REQUIRED ACTION:
What you return should match the data word for word, minus the images.
-.-.-
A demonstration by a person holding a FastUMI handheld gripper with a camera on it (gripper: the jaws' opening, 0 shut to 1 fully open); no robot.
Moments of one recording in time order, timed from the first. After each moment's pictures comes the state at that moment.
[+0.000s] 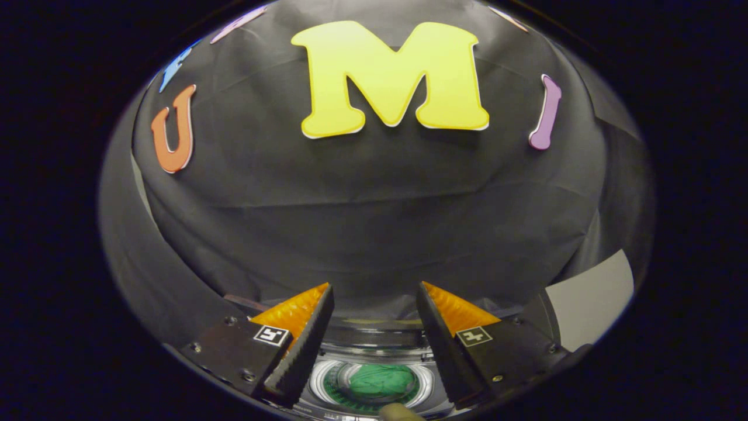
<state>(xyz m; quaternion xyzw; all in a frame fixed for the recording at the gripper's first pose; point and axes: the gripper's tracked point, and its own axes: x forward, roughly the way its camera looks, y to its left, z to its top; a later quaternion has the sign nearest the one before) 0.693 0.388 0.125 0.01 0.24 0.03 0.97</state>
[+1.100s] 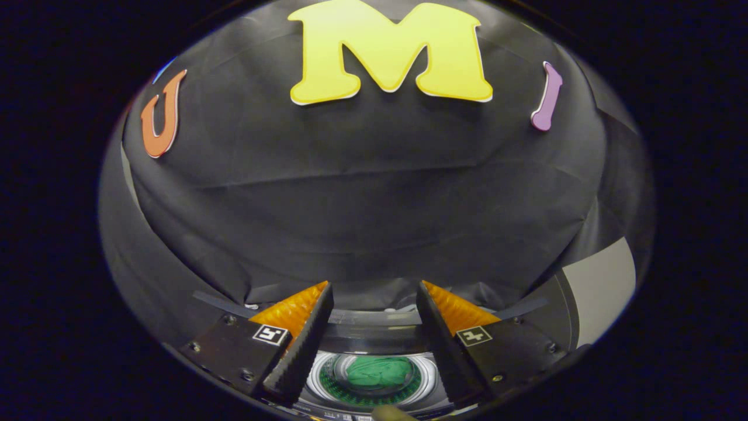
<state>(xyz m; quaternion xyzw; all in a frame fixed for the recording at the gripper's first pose) 0.688 0.393 0.084 0.01 0.27 0.02 0.96</state>
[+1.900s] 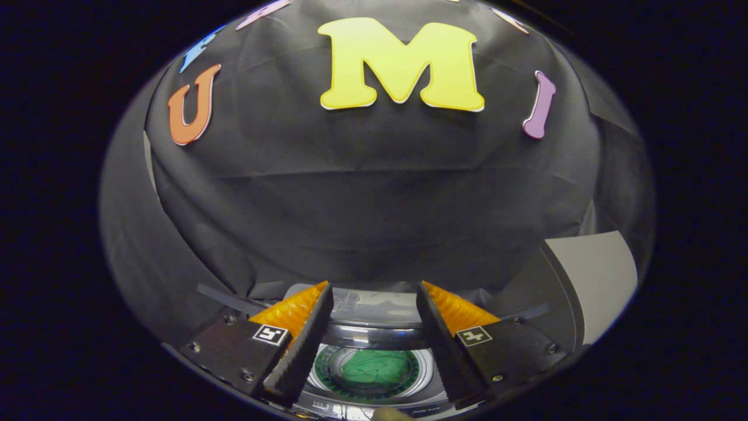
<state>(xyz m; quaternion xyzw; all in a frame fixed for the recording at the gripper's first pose) 0.615 0.394 0.064 -0.01 0.23 0.05 0.97</state>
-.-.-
YOUR SOLUTION:
A demonstration by a person holding a FastUMI handheld gripper with a camera on it (gripper: the jaws' opening, 0 shut to 1 fully open); no robot.
Moments of one recording in time order, timed from the first. After each moment's pictures comes the state at that moment.
[+0.000s] 
<state>(xyz m; quaternion xyzw; all in a frame fixed for the recording at the gripper's first pose; point and axes: the gripper's tracked point, and its own axes: x forward, roughly the way its camera looks, y to its left, z to its top; a later quaternion has the sign nearest the one before) 0.693 0.388 0.125 0.01 0.24 0.03 0.97</state>
[+1.100s] 
<state>(xyz m; quaternion xyzw; all in a frame fixed for the recording at the gripper's first pose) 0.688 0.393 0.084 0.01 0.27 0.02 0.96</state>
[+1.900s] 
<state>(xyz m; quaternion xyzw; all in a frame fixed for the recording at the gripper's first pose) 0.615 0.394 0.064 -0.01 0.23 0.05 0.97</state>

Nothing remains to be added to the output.